Pick out all lines of the entries that include the word "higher" and copy them.

^^^^

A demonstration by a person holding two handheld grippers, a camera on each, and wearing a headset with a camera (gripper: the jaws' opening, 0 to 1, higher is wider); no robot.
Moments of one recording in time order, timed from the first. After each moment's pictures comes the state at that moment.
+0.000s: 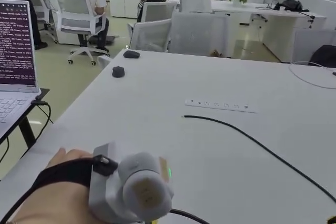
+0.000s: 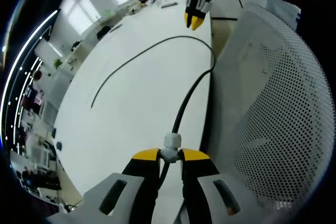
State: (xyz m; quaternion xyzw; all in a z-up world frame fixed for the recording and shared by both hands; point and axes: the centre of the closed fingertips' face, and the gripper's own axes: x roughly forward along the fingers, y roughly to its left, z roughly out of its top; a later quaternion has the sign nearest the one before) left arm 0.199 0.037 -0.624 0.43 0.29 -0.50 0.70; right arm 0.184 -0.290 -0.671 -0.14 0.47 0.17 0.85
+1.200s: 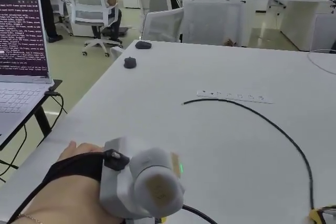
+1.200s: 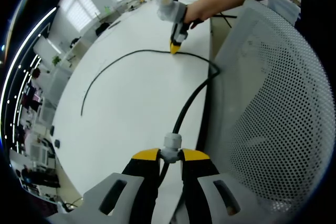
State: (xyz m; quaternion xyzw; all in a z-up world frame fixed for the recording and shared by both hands) left arm 0.192 0.033 -0.630 0.43 0.30 -0.50 0.69; right arm 0.269 -0.248 -0.749 -0.07 0.46 0.20 0.86
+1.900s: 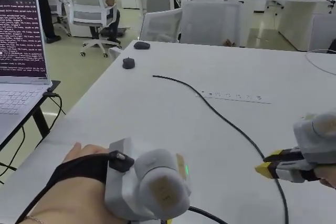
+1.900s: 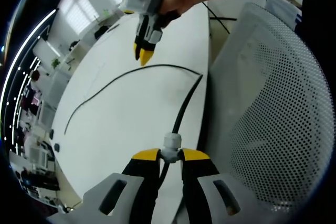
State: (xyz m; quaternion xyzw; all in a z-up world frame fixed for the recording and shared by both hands) left arm 0.192 0.023 -0.627 0.42 0.29 -0.51 0.69; right arm 0.297 -0.151 -0.649 -0.16 0.35 0.36 0.85
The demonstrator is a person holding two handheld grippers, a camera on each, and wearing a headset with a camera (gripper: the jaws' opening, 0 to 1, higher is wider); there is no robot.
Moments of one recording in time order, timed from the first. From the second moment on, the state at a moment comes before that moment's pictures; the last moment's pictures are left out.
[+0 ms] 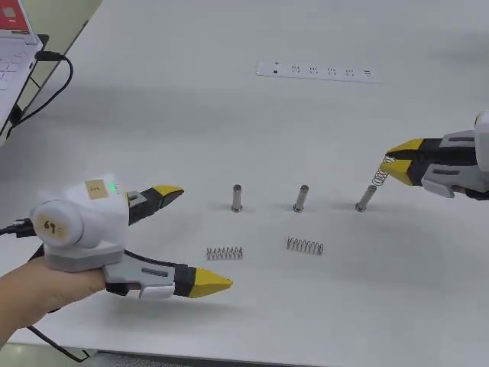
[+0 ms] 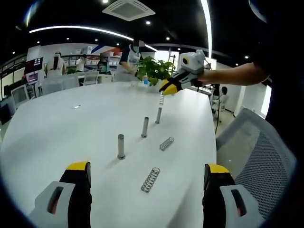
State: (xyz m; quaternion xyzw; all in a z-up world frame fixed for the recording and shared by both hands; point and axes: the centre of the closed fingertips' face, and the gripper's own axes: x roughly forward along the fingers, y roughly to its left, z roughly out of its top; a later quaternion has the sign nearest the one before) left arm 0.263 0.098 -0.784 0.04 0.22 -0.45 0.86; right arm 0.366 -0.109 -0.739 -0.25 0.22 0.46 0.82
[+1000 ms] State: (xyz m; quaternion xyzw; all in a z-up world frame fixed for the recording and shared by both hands) left arm 0.267 0.101 -0.784 0.04 0.22 -0.45 0.87; right arm 0.364 -0.108 -0.756 -0.25 0.24 0.46 0.82
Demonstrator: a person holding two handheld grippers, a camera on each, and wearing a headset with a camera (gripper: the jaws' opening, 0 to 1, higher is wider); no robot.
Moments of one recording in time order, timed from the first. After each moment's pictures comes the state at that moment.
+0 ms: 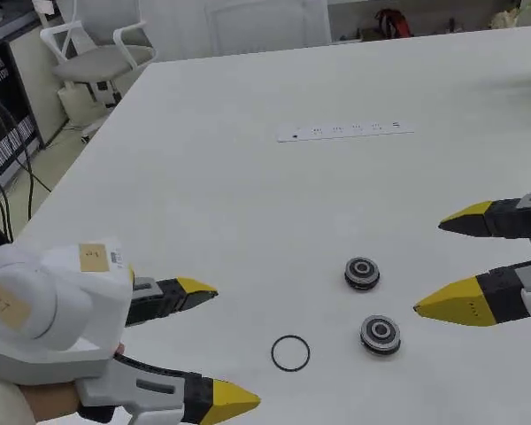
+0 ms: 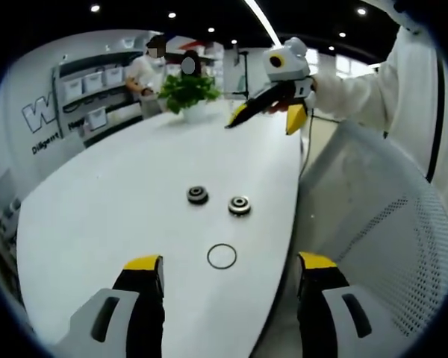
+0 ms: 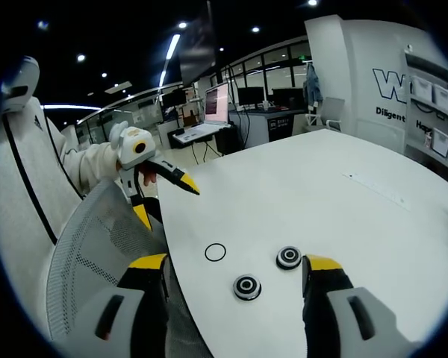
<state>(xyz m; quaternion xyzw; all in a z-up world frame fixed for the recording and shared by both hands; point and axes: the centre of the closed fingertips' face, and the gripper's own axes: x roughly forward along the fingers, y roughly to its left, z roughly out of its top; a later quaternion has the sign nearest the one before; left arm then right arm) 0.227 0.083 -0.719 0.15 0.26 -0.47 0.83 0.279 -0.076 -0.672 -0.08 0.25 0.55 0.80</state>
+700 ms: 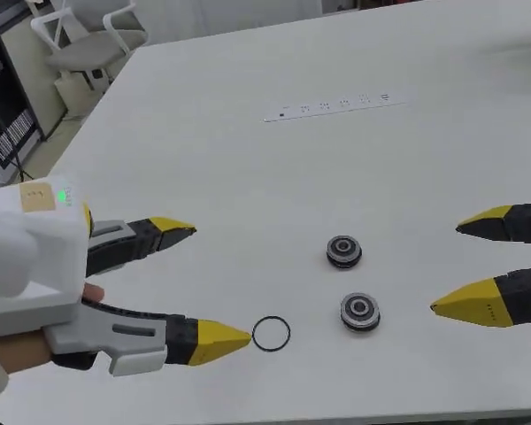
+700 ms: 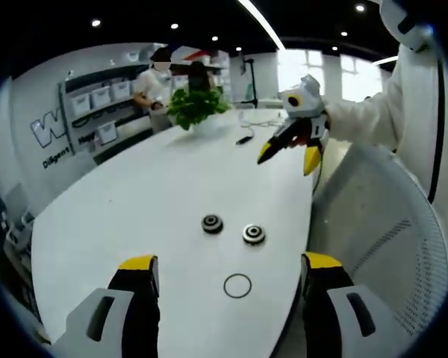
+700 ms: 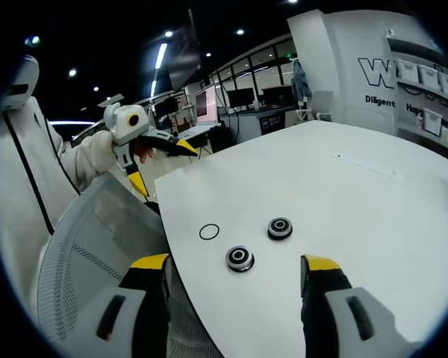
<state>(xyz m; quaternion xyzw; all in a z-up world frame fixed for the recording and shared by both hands) 0.249 0.056 -0.679 0.17 0.23 -0.45 0.85 0.270 -0.115 -0.704 -0.04 0.26 0.53 0.80</state>
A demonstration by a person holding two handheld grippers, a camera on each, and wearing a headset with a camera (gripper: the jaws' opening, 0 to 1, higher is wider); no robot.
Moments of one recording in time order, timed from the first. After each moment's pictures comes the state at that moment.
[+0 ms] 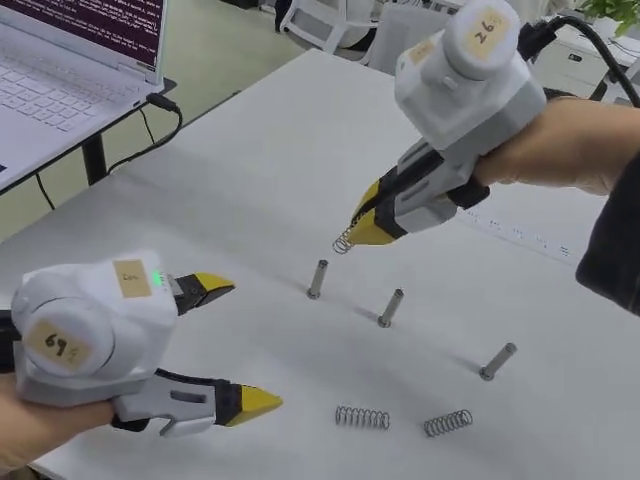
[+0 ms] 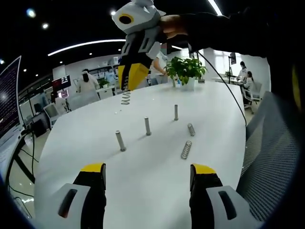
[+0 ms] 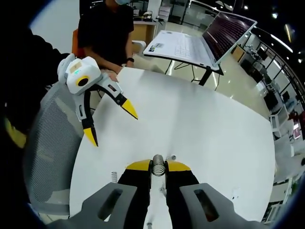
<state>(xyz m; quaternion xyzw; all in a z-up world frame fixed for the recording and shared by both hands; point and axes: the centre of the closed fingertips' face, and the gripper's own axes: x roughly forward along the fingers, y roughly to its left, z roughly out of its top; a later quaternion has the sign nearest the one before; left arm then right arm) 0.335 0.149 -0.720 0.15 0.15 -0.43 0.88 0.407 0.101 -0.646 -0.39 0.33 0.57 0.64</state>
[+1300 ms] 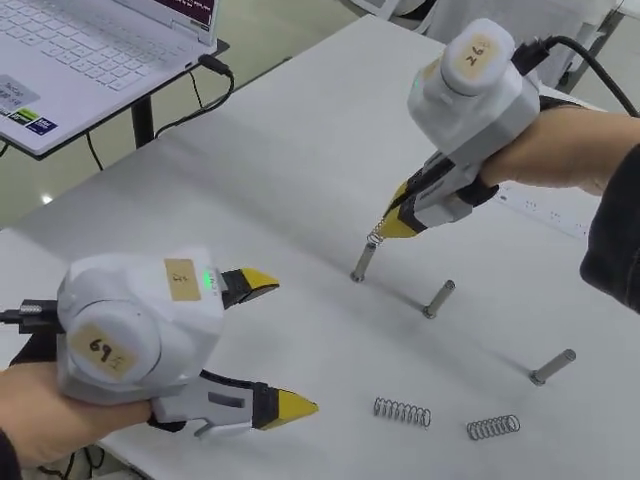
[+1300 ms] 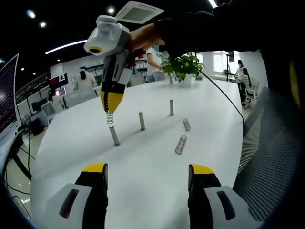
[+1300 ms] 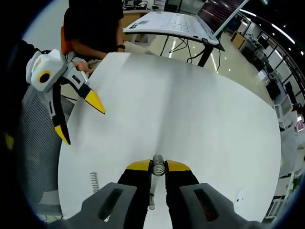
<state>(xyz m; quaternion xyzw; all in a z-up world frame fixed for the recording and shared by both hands) 0.325 0.144 -0.732 0.15 0.17 -0.44 0.87 0.457 0.110 -0.707 -0.40 0.38 0.55 0.63</state>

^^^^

▶ _Written response_
A demonstration by a person holding two handheld grippers, a camera on each, and wearing a headset with a camera (gripper: the jaws' opening, 0 to 1, higher is wider); no robot.
The demonstrator is a person holding two handheld grippers, a camera on each, and wearing a headset with a camera (gripper: the jaws' opening, 0 to 1, higher is wider); there is no robot.
Demonstrator: a person holding two handheld grippers, a camera on each, and wearing a headset with a camera (gripper: the jaws' opening, 0 to 1, higher is wider); no robot.
A demonstration by a person holding two handheld grippers, a camera on each, and wearing a headset with a camera (gripper: the jaws' opening, 0 to 1, higher is wider); no robot.

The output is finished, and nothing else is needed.